Conclusions and Future Research Needs

These results indicate that several population groups may benefit from taking aspirin for the primary prevention of CVD and CRC. Specifically, lifetime benefits are predicted to exceed harms among all men and women aged 40-69 with non-elevated bleeding risk. Net benefits are generally greater for persons at higher levels of 10-year CVD risk. For men and women aged 70-79, lifetime net outcomes are mixed: net life years are negative, but net QALYs are positive. Net benefits from aspirin over 10 and 20 years of use are generally much lower and may be negative. Net benefit calculations also favor early over delayed initiation of aspirin use for all men and women aged 40-69.

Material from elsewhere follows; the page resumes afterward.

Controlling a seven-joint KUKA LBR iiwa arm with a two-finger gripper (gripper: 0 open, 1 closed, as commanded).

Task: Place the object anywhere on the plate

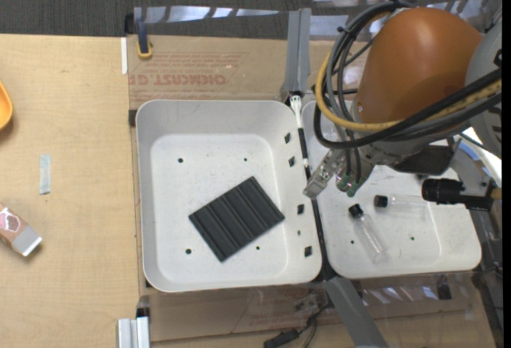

Discretion should be used when interpreting these results, as deterministic and probabilistic sensitivity analyses reveal meaningful uncertainty about the magnitude of net benefit. Net benefit calculations are most sensitive to uncertainty regarding the effect of low-dose aspirin on the increased risk of hemorrhagic stroke and in the primary prevention of CVD mortality. The relative risks of CRC incidence and ischemic stroke also introduce moderate uncertainty. Moreover, parameter estimates used in this study may not be reliable for populations underrepresented in the aspirin primary prevention trials (such as persons under age 50). A better understanding of the impact of aspirin by age group and the development of comprehensive risk equations for GI bleeding would improve confidence in and precision of the simulation results. Quality of life benefits from using aspirin may be considerably diminished among persons who dislike taking routine medications. Finally, future research may identify additional benefits (such as protective effects against other cancers) or harms that may substantially alter these findings. These sources of uncertainty and patient preferences should be carefully considered in shared decision-making.